- Work order
From the records below, please return each line that holds the word "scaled".

- Stored items from a collection

########

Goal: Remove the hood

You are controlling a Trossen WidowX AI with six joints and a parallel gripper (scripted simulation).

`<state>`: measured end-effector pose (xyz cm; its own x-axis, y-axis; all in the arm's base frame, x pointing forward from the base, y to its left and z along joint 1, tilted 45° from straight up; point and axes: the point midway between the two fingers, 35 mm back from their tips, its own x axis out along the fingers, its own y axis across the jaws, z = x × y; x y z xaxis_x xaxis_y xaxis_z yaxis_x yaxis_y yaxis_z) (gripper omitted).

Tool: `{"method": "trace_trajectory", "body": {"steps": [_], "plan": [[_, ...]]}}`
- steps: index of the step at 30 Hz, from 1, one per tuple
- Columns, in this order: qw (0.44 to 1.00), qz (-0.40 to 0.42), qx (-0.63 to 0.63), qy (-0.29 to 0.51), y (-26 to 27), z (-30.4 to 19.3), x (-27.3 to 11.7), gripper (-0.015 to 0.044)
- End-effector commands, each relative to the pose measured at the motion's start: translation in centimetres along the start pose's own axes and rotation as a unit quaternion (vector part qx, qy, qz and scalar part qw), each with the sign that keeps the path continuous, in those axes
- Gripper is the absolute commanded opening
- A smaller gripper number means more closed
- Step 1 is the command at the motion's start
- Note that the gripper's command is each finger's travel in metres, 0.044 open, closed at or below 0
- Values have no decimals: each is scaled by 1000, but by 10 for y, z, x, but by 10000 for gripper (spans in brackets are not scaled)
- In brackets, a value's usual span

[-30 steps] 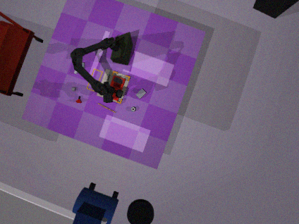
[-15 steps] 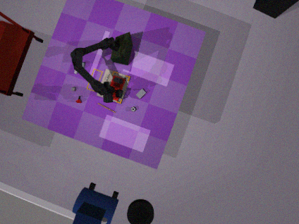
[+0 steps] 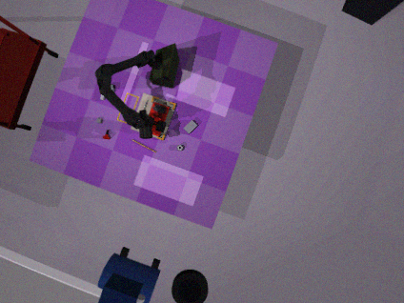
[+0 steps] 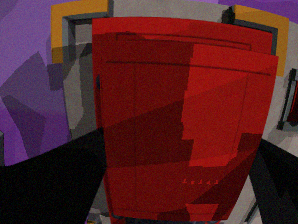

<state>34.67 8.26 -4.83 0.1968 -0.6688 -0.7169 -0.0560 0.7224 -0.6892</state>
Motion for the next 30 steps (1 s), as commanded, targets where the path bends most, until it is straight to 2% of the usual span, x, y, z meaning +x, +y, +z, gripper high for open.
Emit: {"method": "trace_trajectory", "body": {"steps": [1, 19, 30], "plan": [[1000, 2, 3, 0, 0, 0, -3, 0], [1000, 2, 2, 0, 0, 0, -15, 0], [1000, 3, 2, 0, 0, 0, -58, 0]]}}
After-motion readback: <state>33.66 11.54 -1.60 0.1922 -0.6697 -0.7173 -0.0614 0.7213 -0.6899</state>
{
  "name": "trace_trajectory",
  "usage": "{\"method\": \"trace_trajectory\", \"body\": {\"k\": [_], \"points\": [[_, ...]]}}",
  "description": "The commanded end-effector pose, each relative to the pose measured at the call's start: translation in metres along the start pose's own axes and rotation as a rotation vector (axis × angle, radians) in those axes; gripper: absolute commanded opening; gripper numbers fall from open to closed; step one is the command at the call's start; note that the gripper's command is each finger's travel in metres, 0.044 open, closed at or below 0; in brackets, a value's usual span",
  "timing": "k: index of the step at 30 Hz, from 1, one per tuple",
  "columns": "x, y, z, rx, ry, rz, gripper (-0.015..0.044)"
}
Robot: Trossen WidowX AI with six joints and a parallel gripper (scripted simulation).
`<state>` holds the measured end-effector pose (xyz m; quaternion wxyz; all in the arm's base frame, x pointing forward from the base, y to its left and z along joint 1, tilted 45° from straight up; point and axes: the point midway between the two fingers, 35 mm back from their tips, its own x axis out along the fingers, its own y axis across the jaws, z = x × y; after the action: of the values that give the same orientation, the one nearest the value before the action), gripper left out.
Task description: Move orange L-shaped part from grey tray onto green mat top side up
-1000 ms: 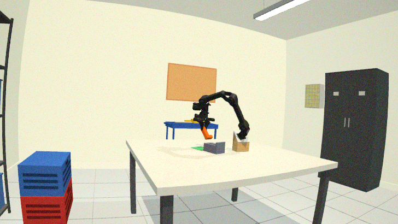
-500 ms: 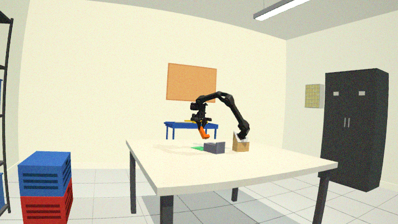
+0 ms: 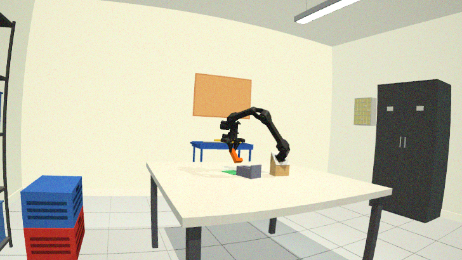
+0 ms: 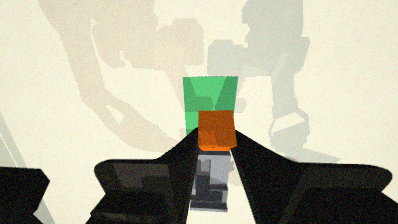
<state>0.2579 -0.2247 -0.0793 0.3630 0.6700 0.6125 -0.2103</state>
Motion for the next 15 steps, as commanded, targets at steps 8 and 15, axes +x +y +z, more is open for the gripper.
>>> {"method": "trace_trajectory", "body": {"k": [8, 15], "points": [[0.023, -0.002, -0.001, 0.01, 0.014, 0.0, 0.0], [0.034, -0.002, -0.002, 0.009, 0.015, 0.0, 0.0]]}}
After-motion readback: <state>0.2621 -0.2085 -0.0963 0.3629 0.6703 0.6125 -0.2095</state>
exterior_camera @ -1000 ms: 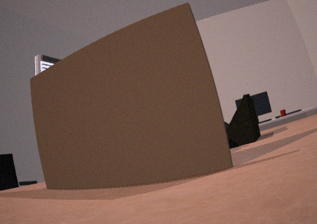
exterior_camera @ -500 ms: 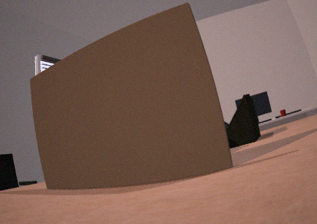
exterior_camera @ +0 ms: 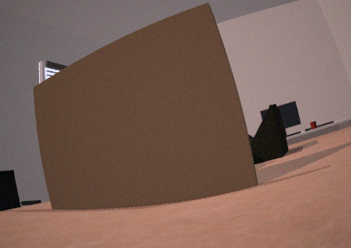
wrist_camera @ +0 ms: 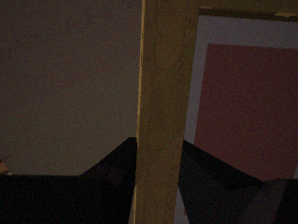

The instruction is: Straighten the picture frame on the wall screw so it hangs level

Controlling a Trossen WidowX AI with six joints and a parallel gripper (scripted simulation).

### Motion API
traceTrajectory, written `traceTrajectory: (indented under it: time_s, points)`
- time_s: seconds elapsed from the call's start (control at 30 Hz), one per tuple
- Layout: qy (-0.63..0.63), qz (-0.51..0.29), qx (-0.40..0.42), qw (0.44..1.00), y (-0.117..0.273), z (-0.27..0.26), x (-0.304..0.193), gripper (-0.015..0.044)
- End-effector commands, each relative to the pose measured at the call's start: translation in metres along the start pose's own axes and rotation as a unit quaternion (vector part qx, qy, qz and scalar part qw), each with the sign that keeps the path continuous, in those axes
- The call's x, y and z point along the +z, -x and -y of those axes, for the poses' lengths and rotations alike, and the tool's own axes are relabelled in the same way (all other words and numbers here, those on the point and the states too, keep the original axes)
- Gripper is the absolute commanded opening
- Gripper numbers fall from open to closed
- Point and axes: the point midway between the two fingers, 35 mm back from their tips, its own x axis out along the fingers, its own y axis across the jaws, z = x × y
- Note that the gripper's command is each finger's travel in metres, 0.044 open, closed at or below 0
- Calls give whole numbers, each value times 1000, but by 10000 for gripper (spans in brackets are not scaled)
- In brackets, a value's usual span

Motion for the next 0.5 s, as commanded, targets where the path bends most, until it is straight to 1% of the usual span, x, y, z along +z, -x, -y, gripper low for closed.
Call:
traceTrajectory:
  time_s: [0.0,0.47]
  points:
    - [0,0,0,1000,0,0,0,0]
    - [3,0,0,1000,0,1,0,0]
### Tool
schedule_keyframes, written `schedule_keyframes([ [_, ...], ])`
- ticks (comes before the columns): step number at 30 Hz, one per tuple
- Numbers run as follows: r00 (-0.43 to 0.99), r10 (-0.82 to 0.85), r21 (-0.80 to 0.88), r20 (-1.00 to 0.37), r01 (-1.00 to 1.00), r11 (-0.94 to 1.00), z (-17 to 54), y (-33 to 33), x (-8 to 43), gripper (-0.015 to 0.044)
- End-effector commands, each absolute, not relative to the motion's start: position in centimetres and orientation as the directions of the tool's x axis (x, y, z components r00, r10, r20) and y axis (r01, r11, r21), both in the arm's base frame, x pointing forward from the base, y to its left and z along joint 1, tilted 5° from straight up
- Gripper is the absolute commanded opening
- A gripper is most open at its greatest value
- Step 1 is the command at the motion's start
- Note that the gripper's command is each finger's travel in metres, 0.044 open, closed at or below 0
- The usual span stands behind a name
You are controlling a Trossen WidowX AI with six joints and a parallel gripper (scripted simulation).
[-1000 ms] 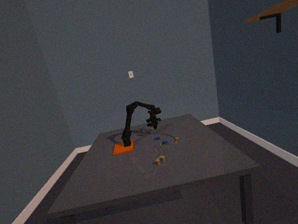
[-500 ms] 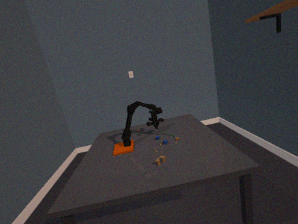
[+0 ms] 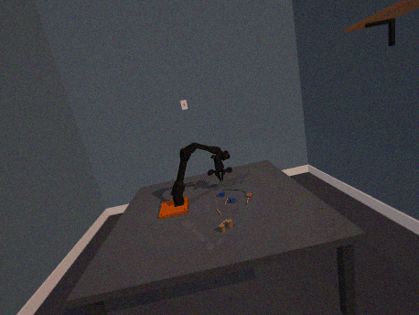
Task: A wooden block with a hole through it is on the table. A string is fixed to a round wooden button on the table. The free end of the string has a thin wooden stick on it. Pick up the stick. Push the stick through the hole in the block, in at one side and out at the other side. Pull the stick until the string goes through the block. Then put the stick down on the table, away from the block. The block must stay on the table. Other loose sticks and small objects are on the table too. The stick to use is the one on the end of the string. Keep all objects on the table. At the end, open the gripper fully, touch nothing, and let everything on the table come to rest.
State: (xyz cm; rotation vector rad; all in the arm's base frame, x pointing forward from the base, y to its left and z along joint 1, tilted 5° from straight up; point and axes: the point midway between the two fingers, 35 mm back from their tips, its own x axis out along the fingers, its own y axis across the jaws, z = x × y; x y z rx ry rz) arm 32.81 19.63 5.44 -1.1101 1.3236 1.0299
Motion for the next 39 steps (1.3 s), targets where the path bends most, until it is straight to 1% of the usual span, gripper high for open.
schedule_keyframes([
  [1, 0.008, -0.057, -0.027, -0.998, -0.943, 0.331, 5.4, 19.5, 33.2, 0.0],
  [10, 0.009, -0.056, -0.042, -0.998, -0.785, 0.618, 5.5, 19.2, 33.9, 0.0],
  [21, 0.011, -0.056, -0.054, -0.998, -0.48, 0.875, 5.6, 18.8, 34.8, 0.0],
  [30, 0.011, -0.055, -0.056, -0.998, -0.171, 0.984, 5.6, 18.5, 35.5, 0.0],
  [39, 0.012, -0.054, -0.052, -0.998, 0.156, 0.986, 5.6, 18.1, 36.2, 0.0],
])
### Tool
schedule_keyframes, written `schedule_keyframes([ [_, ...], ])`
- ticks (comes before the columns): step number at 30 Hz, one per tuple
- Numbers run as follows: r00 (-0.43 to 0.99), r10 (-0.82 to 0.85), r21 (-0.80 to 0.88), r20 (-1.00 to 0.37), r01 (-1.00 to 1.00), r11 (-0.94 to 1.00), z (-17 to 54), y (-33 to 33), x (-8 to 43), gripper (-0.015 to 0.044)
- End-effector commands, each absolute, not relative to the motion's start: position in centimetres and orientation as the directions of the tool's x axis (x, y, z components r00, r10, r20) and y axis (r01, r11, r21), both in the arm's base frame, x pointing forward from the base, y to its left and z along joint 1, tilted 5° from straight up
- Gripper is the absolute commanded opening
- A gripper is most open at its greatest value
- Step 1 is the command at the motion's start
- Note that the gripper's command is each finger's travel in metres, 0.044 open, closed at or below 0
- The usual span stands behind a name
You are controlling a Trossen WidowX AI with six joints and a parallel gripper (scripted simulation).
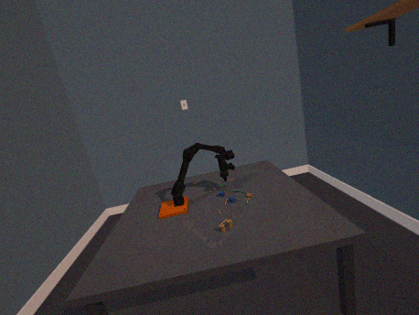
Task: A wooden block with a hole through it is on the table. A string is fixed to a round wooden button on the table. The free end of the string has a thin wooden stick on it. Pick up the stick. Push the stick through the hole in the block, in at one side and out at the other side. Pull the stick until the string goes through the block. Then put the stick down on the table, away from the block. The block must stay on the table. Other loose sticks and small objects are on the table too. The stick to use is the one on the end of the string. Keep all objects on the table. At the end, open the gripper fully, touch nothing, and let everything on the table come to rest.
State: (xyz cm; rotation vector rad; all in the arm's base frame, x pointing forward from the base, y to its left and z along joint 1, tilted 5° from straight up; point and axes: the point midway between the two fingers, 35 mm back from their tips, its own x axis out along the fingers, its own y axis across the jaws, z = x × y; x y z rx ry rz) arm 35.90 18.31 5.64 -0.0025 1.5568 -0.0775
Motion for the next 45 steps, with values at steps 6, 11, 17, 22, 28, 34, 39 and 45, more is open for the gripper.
schedule_keyframes([
  [6, 0.013, -0.054, -0.045, -0.998, 0.367, 0.929, 5.6, 17.9, 36.6, 0.0],
  [11, 0.014, -0.054, -0.038, -0.998, 0.53, 0.847, 5.7, 17.7, 37.0, 0.0],
  [17, 0.014, -0.053, -0.028, -0.998, 0.702, 0.712, 5.7, 17.4, 37.5, 0.0],
  [22, 0.015, -0.053, -0.018, -0.998, 0.819, 0.573, 5.7, 17.2, 37.9, 0.0],
  [28, 0.016, -0.053, -0.006, -0.998, 0.924, 0.381, 5.7, 16.9, 38.3, 0.0],
  [34, 0.016, -0.052, 0.007, -0.999, 0.985, 0.171, 5.7, 16.6, 38.7, 0.0],
  [39, 0.017, -0.052, 0.018, -0.999, 1.0, -0.01, 5.7, 16.4, 39.1, 0.0],
  [45, 0.018, -0.051, 0.029, -0.999, 0.973, -0.227, 5.7, 16.1, 39.5, 0.0],
])
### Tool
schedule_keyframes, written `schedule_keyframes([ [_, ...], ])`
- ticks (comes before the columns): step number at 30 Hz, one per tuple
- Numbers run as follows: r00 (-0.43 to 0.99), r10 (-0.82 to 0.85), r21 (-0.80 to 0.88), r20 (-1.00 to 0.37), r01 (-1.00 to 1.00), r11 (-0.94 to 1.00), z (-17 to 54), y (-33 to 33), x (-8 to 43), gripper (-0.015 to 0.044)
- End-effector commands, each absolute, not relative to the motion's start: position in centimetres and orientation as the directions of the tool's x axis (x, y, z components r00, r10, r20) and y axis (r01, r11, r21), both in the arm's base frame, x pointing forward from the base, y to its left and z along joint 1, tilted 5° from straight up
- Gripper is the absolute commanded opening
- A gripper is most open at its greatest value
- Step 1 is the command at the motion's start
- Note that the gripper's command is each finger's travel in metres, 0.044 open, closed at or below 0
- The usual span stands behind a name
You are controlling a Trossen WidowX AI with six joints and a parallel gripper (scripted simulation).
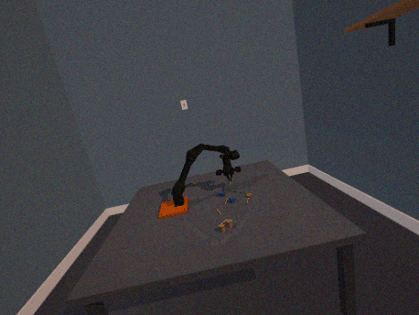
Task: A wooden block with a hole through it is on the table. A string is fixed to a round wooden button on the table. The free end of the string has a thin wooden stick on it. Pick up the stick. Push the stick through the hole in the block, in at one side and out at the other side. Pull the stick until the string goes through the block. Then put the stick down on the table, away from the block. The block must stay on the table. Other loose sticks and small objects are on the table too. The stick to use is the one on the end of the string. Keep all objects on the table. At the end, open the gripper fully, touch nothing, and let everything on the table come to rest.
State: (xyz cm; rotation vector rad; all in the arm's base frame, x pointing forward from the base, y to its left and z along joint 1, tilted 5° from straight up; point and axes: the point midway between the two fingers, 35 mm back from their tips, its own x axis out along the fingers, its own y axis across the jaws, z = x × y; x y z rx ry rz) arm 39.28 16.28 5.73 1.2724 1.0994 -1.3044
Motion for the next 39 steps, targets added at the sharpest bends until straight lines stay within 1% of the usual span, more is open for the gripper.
schedule_keyframes([
  [1, 0.018, -0.051, 0.031, -0.999, 0.964, -0.263, 5.7, 16.0, 39.6, 0.0],
  [4, 0.018, -0.051, 0.036, -0.999, 0.932, -0.361, 5.7, 15.9, 39.8, 0.0],
  [6, 0.018, -0.051, 0.037, -0.999, 0.923, -0.383, 5.7, 15.8, 39.9, 0.0],
  [39, 0.025, -0.045, 0.039, -0.999, 0.93, -0.367, 5.7, 19.0, 41.5, 0.0],
])
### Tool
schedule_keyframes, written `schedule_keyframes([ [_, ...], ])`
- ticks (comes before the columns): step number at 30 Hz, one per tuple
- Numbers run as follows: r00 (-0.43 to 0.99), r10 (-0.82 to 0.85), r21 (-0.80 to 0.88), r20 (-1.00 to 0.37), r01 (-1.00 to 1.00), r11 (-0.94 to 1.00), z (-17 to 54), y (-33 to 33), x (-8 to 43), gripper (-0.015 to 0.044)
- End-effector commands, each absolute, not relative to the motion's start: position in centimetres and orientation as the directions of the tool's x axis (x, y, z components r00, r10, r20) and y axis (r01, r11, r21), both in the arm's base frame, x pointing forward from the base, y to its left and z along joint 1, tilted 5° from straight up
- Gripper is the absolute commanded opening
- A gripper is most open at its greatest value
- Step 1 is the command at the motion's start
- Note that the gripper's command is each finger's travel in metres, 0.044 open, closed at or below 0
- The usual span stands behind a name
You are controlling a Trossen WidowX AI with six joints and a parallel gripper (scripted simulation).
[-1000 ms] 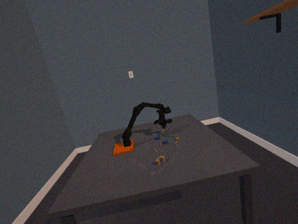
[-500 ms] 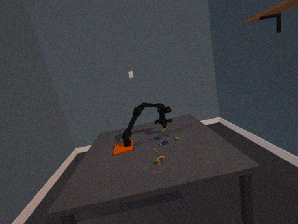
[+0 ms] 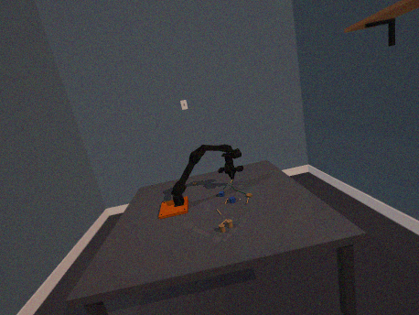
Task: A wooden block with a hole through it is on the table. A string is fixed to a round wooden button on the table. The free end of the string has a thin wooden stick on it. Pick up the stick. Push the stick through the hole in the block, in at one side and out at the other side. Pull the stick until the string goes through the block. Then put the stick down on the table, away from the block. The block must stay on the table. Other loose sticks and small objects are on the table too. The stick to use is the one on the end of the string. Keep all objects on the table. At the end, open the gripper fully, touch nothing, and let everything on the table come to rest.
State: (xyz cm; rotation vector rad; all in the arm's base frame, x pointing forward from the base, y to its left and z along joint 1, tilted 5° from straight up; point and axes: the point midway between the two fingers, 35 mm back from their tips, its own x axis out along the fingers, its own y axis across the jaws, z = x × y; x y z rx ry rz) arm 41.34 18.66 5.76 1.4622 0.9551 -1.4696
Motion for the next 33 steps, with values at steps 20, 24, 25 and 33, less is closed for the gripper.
schedule_keyframes([
  [20, 0.023, -0.043, 0.037, -0.999, 0.926, -0.376, 5.6, 21.4, 42.4, 0.0],
  [24, 0.023, -0.042, 0.037, -0.999, 0.925, -0.378, 5.6, 21.9, 42.5, 0.0],
  [25, 0.023, -0.041, 0.037, -0.999, 0.925, -0.379, 5.6, 22.0, 42.5, 0.0],
  [33, 0.023, -0.039, 0.036, -0.999, 0.923, -0.382, 5.5, 22.8, 42.7, 0.0],
])
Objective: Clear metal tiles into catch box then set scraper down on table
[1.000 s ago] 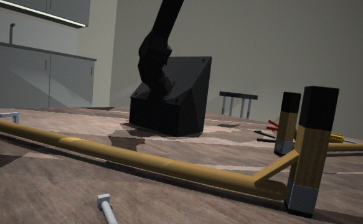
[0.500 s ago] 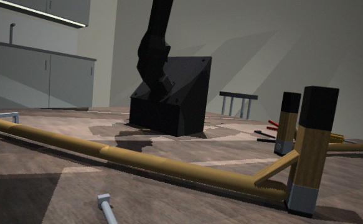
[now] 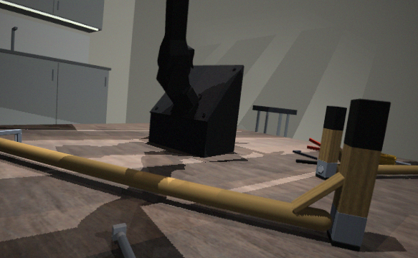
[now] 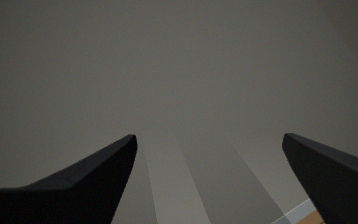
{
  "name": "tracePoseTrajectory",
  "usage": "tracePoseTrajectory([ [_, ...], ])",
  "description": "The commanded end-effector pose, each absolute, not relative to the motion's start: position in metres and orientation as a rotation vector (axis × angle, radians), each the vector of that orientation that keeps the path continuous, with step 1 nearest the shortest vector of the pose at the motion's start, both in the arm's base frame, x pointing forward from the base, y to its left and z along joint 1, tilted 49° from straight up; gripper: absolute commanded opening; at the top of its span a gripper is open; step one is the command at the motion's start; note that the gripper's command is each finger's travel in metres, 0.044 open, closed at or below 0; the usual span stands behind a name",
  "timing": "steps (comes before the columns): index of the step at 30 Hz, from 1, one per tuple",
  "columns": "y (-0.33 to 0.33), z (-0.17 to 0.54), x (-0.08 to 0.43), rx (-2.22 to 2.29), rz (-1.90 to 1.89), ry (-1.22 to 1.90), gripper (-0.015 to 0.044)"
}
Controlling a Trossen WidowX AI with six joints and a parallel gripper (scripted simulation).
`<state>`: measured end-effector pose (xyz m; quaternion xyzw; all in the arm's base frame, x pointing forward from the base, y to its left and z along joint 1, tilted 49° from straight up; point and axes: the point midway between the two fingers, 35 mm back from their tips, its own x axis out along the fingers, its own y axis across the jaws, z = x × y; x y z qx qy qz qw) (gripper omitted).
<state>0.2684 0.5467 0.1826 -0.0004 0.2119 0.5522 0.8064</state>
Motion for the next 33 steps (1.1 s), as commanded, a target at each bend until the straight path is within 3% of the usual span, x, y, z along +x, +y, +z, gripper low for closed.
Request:
tracePoseTrajectory([
  [1,0.535,0.176,0.259,-0.055,1.124,0.475,0.044],
  [33,0.415,0.114,0.191,-0.578,0.722,0.562,0.044],
])
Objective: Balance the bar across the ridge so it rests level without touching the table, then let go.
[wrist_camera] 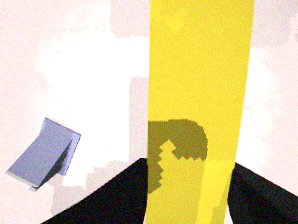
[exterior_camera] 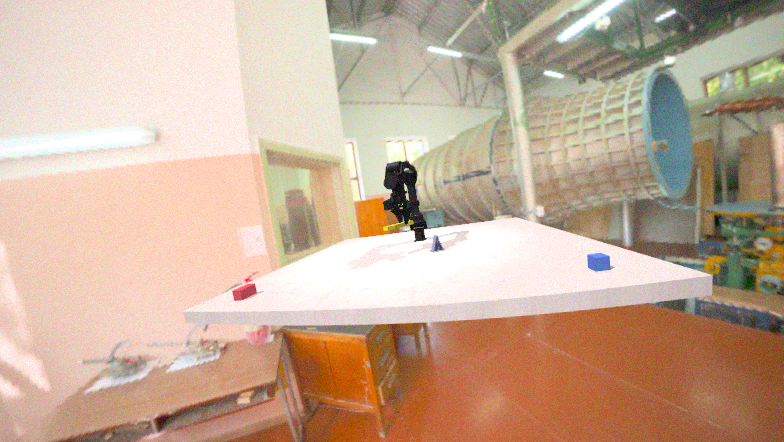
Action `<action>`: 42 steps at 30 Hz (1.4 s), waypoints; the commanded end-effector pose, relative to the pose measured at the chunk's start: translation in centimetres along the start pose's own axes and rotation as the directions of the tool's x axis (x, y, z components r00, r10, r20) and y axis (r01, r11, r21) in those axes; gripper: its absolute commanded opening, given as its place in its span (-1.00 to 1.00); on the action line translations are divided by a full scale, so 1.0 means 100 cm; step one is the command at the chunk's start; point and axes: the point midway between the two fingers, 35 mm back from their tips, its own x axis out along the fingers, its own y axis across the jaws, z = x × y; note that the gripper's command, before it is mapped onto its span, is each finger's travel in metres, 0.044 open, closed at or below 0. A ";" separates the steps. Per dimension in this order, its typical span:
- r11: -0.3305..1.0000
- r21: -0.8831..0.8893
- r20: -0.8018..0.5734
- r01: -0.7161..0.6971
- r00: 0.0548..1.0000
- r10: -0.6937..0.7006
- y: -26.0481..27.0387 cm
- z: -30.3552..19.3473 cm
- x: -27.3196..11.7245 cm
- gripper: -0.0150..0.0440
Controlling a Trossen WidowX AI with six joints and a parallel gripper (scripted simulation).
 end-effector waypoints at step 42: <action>0.910 0.414 -0.006 -0.008 1.000 0.011 0.137 -0.085 -0.002 -0.49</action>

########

- Output for this exercise
- Values have no decimals: each is scaled by 1000, but by 10 for y, z, x, but by 10000 for gripper (spans in brackets are not scaled)
- Calls give whole numbers, each value times 1000, but by 10000 for gripper (spans in brackets are not scaled)

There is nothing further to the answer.